* TASK STATEMENT
What lines in the records below contain the string "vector"? Copy every one.
- Opening Delimiter -
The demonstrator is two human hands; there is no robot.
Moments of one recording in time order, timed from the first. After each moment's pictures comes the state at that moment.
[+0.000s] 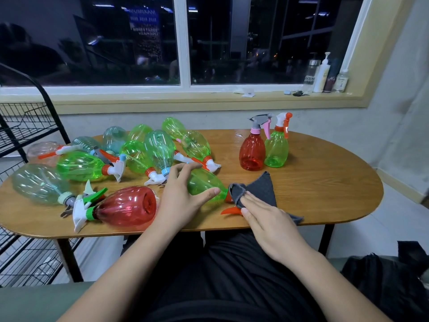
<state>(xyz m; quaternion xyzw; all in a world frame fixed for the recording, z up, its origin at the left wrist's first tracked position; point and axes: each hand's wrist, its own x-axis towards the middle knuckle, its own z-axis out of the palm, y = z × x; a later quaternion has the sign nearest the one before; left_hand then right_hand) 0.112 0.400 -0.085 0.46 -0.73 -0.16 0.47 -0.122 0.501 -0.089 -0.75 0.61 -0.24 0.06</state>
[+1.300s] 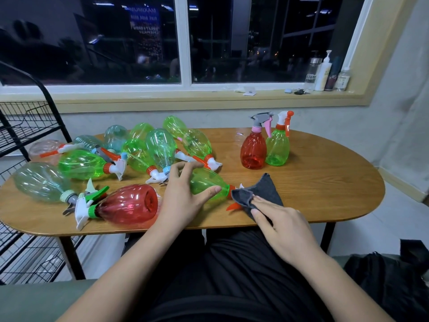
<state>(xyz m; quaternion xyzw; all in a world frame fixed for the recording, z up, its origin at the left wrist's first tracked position) 0.109 0.406 -0.083 0.48 -0.73 -0.14 0.46 -0.142 0.509 -0.106 -0.72 0.61 -0.34 0.00</state>
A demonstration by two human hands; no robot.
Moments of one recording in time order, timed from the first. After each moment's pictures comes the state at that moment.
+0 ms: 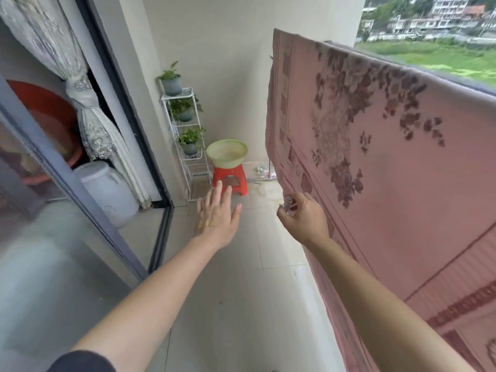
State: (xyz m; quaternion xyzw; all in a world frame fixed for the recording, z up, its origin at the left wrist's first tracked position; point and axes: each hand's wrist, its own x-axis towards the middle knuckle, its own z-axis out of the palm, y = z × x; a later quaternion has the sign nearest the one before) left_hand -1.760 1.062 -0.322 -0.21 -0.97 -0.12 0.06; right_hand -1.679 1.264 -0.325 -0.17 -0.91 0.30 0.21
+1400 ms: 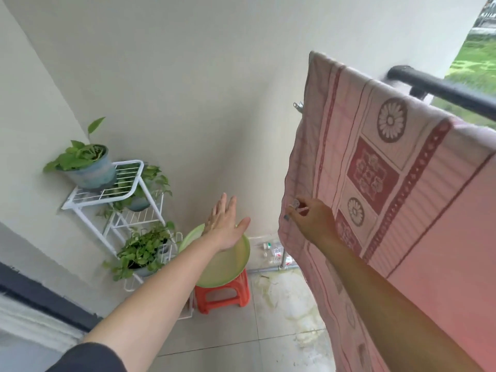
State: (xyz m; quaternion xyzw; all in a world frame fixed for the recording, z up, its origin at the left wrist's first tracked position) left_hand -2.741 1.415 -0.328 -0.20 -0.95 -0.18 -0.13; right_hand -2.643 1.618 -0.310 -0.21 -0.88 0.39 0.19
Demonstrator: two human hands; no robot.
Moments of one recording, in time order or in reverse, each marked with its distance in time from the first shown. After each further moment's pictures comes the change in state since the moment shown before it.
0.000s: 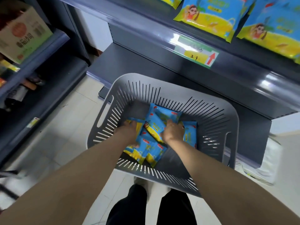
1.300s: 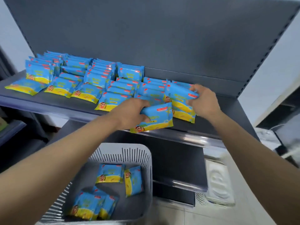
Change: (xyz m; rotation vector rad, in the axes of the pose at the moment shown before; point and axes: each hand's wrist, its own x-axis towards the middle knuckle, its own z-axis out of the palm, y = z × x) left_hand -0.245 0.204 -0.279 -0.141 0.711 0.820; right_hand -0.142 0.172 -0.396 0.420 0.789 -0.110
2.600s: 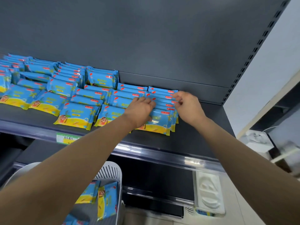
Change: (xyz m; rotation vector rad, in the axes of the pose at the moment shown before) left_hand 0.172 0.034 0.090 0.554 0.019 0.083; right_hand 0.077 0.077 -0.007 -0.035 -0.065 -0.157
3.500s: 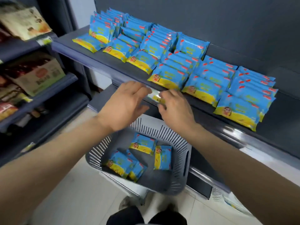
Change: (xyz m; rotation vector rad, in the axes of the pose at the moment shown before) left_hand -0.313 -0.140 -0.016 -0.199 0.339 -0.212; right_hand -0.130 -0.236 0.175 -0.170 -0.188 -0.521
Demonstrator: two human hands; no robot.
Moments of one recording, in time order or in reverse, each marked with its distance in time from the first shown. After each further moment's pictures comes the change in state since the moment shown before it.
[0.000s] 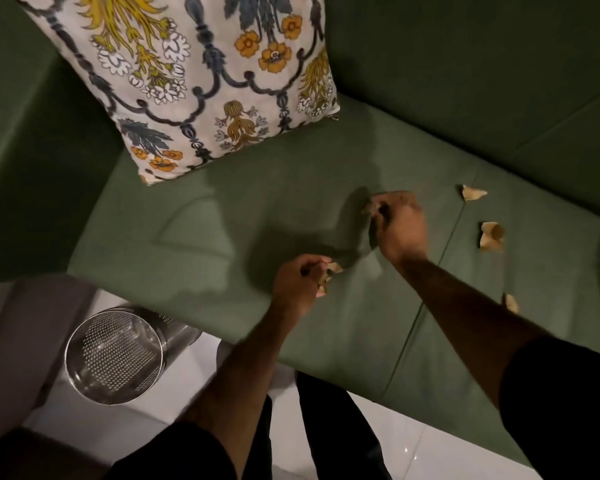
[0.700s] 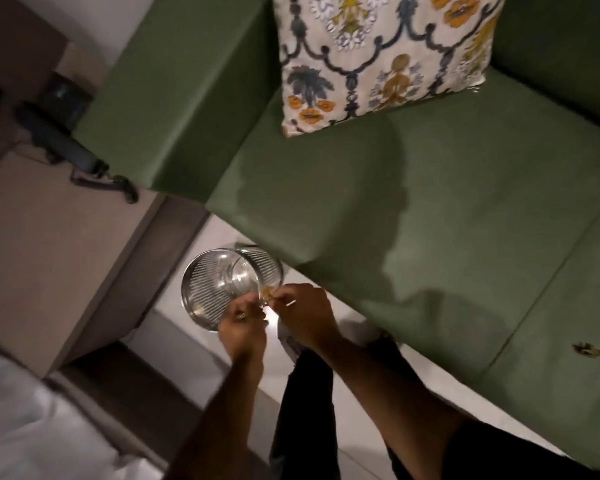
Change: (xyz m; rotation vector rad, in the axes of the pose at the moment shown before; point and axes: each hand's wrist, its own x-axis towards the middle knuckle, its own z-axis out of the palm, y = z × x) left_hand -0.119 -0.132 -0.212 -0.317 0.803 -0.116; right_hand -0.245 -0.184 0.179 0.243 -0.652 -0.227
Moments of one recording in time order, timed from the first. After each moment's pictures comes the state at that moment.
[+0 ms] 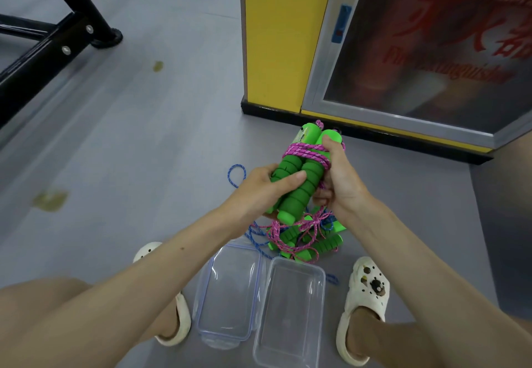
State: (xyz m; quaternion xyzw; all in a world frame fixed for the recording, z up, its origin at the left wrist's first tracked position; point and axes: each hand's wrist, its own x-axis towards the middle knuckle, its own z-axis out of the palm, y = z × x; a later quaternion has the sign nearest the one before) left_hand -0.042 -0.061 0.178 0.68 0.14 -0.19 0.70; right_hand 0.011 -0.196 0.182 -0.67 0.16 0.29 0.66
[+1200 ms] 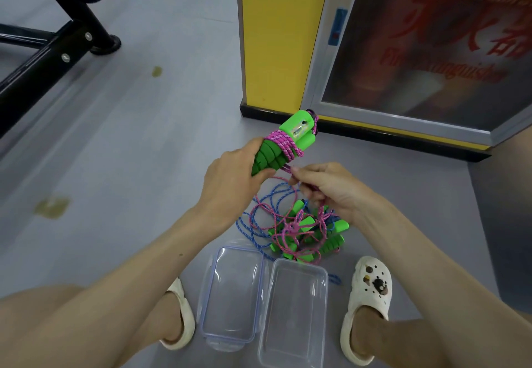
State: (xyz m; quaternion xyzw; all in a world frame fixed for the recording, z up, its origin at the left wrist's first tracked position) left_hand -0.032 -0.029 0.181 0.96 0.04 0.09 0.27; right_hand 0.013 -0.200 0.180 -0.73 0.04 0.35 0.59
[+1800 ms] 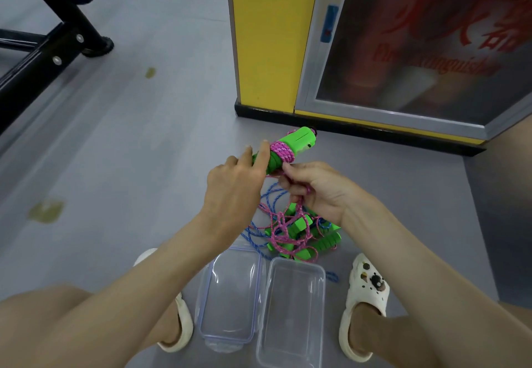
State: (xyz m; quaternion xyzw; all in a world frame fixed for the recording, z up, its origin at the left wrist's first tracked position) left_hand -0.040 -0.044 0.166 0.98 -0.03 0.21 -0.07; right_hand 0.008 -0.192 0.179 -0.60 0.05 0.40 0.69
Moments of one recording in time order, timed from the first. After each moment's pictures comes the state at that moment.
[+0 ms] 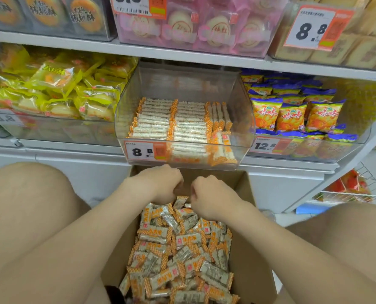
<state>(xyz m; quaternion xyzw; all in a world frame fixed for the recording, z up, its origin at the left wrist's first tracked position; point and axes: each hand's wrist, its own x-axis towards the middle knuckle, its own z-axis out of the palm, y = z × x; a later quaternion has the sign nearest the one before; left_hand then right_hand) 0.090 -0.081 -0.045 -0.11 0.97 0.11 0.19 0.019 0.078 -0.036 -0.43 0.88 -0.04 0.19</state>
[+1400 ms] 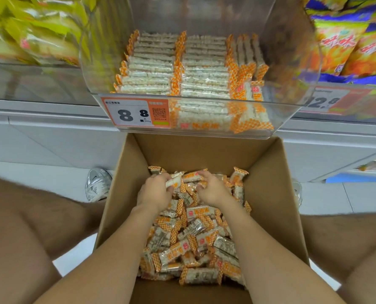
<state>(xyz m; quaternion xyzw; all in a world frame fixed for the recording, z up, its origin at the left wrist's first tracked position) 0.114 -0.090 -0.270 -0.39 0.87 0.29 0.09 -0.025 0.054 -0.290 -0.23 0.87 -0.25 0.37</state>
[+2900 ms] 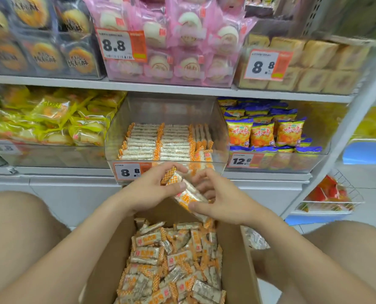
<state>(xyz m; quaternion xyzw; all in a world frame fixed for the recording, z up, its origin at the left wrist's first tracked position) 0.108 -0.062 -0.006 -0.10 0.85 0.52 -0.04 -0.010 0.146 0.003 -0.44 0.78 -0.37 0.24</state>
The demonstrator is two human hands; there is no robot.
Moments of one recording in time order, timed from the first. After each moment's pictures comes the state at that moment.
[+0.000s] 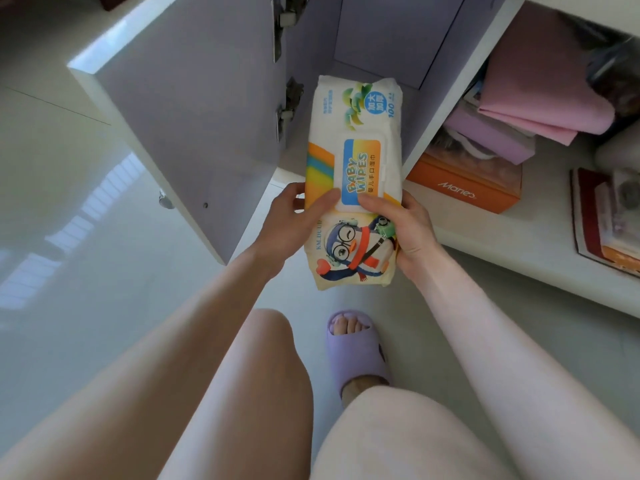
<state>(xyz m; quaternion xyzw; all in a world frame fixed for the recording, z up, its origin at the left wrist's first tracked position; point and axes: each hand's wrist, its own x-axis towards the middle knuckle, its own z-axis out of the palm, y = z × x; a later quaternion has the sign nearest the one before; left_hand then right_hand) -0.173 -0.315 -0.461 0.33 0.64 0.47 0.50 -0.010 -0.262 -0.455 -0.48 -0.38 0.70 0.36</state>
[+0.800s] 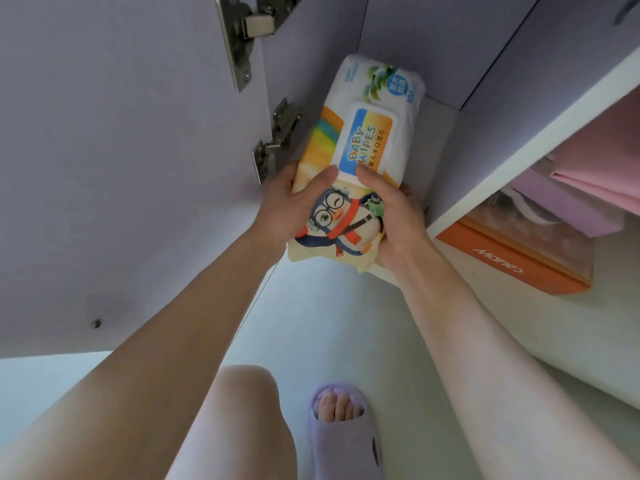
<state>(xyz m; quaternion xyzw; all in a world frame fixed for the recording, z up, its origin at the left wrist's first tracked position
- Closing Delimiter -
* RESPONSE TO THE TASK
Change: (xyz m; rotation vector rad, in the axes of the pose at the moment shown before; point and axes: each hand's wrist, its own x-axis towards the middle knuckle, its own z-axis out of the palm, y = z × x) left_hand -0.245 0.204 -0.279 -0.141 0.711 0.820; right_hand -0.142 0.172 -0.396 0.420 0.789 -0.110
Change: (xyz m; rotation vector rad, in the axes of the pose at the moment shown before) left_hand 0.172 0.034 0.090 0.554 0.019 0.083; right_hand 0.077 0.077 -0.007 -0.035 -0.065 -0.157
Change: (xyz m; rotation vector rad, in the axes of the pose at the moment shown before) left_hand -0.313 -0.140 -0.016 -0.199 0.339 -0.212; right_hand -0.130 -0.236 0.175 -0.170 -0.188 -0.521
Change: (xyz m; rotation vector rad, in the axes of the pose at the moment shown before; point and axes: each hand's wrist, its own x-axis towards the middle knuckle, its own z-axis out of the palm, y = z × x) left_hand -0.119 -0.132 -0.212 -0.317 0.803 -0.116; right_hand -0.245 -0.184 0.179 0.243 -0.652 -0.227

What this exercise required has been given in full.